Abnormal erythrocyte sodium leak in a subset of essential hypertensive patients.

We measured the ouabain- and bumetanide-resistant Na+ efflux in Mg2+-sucrose medium (passive Na+ leak) in erythrocytes from 30 normotensive controls and 72 essential hypertensive patients. The mean values (+/- SEM) of the rate constant of Na+ leak (kpNa) were not significantly different between normotensives and hypertensives. Nevertheless, using the 95% confidence limits of the kpNa (in 10(-3).h-1) in the normotensive group as a cut-off point, 7 (9.7%) essential hypertensives exhibited increased values (58.96 +/- 10.12) when compared with the other 65 patients (23.86 +/- 0.74). revealing increased passive Na+ permeability in the former (leak "+" hypertensives).
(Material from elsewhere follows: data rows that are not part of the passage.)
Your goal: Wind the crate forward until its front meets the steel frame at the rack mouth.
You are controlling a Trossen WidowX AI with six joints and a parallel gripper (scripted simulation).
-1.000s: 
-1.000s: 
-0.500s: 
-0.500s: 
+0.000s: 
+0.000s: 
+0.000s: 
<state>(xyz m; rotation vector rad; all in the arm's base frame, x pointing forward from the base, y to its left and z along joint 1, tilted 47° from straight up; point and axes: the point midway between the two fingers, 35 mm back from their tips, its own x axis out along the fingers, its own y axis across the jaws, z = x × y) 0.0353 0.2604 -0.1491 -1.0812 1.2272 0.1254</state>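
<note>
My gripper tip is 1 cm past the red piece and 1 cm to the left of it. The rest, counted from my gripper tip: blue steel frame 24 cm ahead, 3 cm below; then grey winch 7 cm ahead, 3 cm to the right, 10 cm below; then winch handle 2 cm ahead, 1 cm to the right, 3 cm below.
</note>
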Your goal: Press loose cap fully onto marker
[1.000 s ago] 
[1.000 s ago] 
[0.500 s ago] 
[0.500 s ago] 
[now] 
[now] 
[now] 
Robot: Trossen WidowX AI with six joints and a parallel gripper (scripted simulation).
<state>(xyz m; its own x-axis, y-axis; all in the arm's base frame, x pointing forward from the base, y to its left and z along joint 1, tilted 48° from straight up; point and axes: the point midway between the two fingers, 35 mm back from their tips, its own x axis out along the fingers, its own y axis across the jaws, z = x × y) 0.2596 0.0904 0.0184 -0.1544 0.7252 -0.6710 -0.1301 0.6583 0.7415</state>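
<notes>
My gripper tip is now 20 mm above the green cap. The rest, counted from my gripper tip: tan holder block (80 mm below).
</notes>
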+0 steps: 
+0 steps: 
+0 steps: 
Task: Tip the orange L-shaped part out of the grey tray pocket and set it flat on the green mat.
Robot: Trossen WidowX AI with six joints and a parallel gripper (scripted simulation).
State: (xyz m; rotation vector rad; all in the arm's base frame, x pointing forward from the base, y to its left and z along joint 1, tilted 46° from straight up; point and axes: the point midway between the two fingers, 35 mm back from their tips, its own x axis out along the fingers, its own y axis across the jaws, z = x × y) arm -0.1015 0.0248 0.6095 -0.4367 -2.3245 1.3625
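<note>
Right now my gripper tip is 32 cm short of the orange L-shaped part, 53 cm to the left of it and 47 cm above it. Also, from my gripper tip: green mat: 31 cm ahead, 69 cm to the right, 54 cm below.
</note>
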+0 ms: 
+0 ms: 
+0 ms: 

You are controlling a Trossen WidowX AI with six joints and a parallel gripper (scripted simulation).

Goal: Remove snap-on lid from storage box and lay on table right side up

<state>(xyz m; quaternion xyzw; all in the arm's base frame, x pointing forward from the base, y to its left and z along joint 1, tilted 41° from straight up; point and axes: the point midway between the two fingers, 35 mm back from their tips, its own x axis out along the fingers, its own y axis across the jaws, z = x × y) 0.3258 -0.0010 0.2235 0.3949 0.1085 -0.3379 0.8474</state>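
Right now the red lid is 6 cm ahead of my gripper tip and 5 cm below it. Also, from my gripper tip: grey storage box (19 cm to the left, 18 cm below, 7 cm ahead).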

Na+ fluxes depending on the Na+-K+ pump, outward Na+-K+ cotransport, and Na+-Li+ countertransport were also measured in fresh erythrocytes from the same 72 patients. Three of them (4.2%) exhibited decreased values of ouabain-sensitive Na+ efflux and 6 (8.3%) of bumetanide-sensitive Na+ efflux, while 8 patients (11.1%) showed increased values of Li+-stimulated Na+ efflux and, finally, 48 patients (59.7%) did not present any evident abnormality in these Na+ transport systems. No differences were observed between leak "+" hypertensives and the remaining 65 patients when both basal erythrocyte Na+ content and clinical parameters of hypertension were compared. However, Na+ efflux depending on the outward Na+-K+ cotransport was significantly higher in the leak "+" hypertensive subset (299.43 +/- 43.18 vs 181.52 +/- 10.76 mumol.(l cells.h)-1; P = 0.0078), suggesting a compensatory phenomenon. Enhancement of Na+ permeability detected in 3% to 16% of essential hypertensives may be implicated in the pathogenesis of primary hypertension.